- Opening Delimiter -

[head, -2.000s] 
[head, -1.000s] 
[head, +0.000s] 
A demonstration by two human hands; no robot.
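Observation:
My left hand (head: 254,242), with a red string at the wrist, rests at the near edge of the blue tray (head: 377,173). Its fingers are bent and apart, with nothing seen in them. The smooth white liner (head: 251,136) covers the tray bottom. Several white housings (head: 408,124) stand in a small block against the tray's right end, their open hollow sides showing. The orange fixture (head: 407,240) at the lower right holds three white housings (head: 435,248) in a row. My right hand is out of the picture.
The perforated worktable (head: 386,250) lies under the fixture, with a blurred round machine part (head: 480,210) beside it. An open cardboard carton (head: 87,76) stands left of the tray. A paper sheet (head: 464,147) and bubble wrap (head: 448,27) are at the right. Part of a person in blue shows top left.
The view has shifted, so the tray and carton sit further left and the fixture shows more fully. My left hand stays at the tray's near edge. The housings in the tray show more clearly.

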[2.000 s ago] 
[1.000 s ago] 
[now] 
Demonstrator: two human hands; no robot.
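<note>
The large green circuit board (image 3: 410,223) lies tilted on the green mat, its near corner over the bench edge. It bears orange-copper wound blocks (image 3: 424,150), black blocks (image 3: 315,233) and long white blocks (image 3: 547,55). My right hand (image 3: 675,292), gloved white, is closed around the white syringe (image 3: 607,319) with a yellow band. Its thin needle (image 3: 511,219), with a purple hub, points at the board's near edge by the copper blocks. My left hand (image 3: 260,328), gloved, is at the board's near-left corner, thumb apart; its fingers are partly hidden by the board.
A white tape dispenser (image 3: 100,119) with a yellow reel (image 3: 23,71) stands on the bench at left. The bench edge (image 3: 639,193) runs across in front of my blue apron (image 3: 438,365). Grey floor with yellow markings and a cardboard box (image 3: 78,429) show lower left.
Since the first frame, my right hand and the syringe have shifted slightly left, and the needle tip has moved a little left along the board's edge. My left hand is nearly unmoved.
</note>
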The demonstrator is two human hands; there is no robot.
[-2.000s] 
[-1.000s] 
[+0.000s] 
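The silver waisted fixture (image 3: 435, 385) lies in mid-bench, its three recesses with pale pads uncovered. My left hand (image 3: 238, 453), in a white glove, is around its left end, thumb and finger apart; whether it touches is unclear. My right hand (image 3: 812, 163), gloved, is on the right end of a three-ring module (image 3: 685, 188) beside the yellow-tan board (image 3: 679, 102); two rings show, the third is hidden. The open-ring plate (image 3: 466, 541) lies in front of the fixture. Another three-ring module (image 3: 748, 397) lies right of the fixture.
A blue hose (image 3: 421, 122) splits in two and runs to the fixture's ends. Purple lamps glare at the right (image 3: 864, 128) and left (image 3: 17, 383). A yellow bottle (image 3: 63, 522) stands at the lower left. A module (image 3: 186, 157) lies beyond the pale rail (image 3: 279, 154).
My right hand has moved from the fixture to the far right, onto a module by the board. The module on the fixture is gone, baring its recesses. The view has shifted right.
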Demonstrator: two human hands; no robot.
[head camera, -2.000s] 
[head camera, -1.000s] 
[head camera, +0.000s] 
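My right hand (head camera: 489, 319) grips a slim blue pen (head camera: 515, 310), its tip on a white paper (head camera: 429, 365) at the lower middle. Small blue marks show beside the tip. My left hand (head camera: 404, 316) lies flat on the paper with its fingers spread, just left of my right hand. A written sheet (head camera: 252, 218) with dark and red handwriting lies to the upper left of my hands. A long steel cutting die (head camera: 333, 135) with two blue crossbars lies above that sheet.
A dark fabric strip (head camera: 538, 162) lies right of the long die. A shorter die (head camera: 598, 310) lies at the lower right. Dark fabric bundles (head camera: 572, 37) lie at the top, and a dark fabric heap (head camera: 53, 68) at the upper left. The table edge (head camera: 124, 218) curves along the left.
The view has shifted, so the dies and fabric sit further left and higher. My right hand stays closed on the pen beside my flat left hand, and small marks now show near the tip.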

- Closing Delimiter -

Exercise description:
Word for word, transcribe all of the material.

Output below:
[head, -2.000s] 
[head, -1.000s] 
[head, +0.000s] 
A demonstration by two human hands; no robot.
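Observation:
My left hand (head: 254,242), with a red string at the wrist, rests at the near edge of the blue tray (head: 377,173). Its fingers are bent and apart, with nothing seen in them. The smooth white liner (head: 251,136) covers the tray bottom. Several white housings (head: 408,124) stand in a small block against the tray's right end, their open hollow sides showing. The orange fixture (head: 407,240) at the lower right holds three white housings (head: 435,248) in a row. My right hand is out of the picture.
The perforated worktable (head: 386,250) lies under the fixture, with a blurred round machine part (head: 480,210) beside it. An open cardboard carton (head: 87,76) stands left of the tray. A paper sheet (head: 464,147) and bubble wrap (head: 448,27) are at the right. Part of a person in blue shows top left.
The view has shifted, so the tray and carton sit further left and the fixture shows more fully. My left hand stays at the tray's near edge. The housings in the tray show more clearly.
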
[2.000 s ago] 
[1.000 s ago] 
[now] 
Demonstrator: two human hands; no robot.
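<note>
The large green circuit board (image 3: 410,223) lies tilted on the green mat, its near corner over the bench edge. It bears orange-copper wound blocks (image 3: 424,150), black blocks (image 3: 315,233) and long white blocks (image 3: 547,55). My right hand (image 3: 675,292), gloved white, is closed around the white syringe (image 3: 607,319) with a yellow band. Its thin needle (image 3: 511,219), with a purple hub, points at the board's near edge by the copper blocks. My left hand (image 3: 260,328), gloved, is at the board's near-left corner, thumb apart; its fingers are partly hidden by the board.
A white tape dispenser (image 3: 100,119) with a yellow reel (image 3: 23,71) stands on the bench at left. The bench edge (image 3: 639,193) runs across in front of my blue apron (image 3: 438,365). Grey floor with yellow markings and a cardboard box (image 3: 78,429) show lower left.
Since the first frame, my right hand and the syringe have shifted slightly left, and the needle tip has moved a little left along the board's edge. My left hand is nearly unmoved.
</note>
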The demonstrator is two human hands; there is no robot.
[-2.000s] 
[-1.000s] 
[+0.000s] 
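The silver waisted fixture (image 3: 435, 385) lies in mid-bench, its three recesses with pale pads uncovered. My left hand (image 3: 238, 453), in a white glove, is around its left end, thumb and finger apart; whether it touches is unclear. My right hand (image 3: 812, 163), gloved, is on the right end of a three-ring module (image 3: 685, 188) beside the yellow-tan board (image 3: 679, 102); two rings show, the third is hidden. The open-ring plate (image 3: 466, 541) lies in front of the fixture. Another three-ring module (image 3: 748, 397) lies right of the fixture.
A blue hose (image 3: 421, 122) splits in two and runs to the fixture's ends. Purple lamps glare at the right (image 3: 864, 128) and left (image 3: 17, 383). A yellow bottle (image 3: 63, 522) stands at the lower left. A module (image 3: 186, 157) lies beyond the pale rail (image 3: 279, 154).
My right hand has moved from the fixture to the far right, onto a module by the board. The module on the fixture is gone, baring its recesses. The view has shifted right.
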Demonstrator: two human hands; no robot.
[head camera, -2.000s] 
[head camera, -1.000s] 
[head camera, +0.000s] 
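My right hand (head camera: 489, 319) grips a slim blue pen (head camera: 515, 310), its tip on a white paper (head camera: 429, 365) at the lower middle. Small blue marks show beside the tip. My left hand (head camera: 404, 316) lies flat on the paper with its fingers spread, just left of my right hand. A written sheet (head camera: 252, 218) with dark and red handwriting lies to the upper left of my hands. A long steel cutting die (head camera: 333, 135) with two blue crossbars lies above that sheet.
A dark fabric strip (head camera: 538, 162) lies right of the long die. A shorter die (head camera: 598, 310) lies at the lower right. Dark fabric bundles (head camera: 572, 37) lie at the top, and a dark fabric heap (head camera: 53, 68) at the upper left. The table edge (head camera: 124, 218) curves along the left.
The view has shifted, so the dies and fabric sit further left and higher. My right hand stays closed on the pen beside my flat left hand, and small marks now show near the tip.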

The exercise is finished.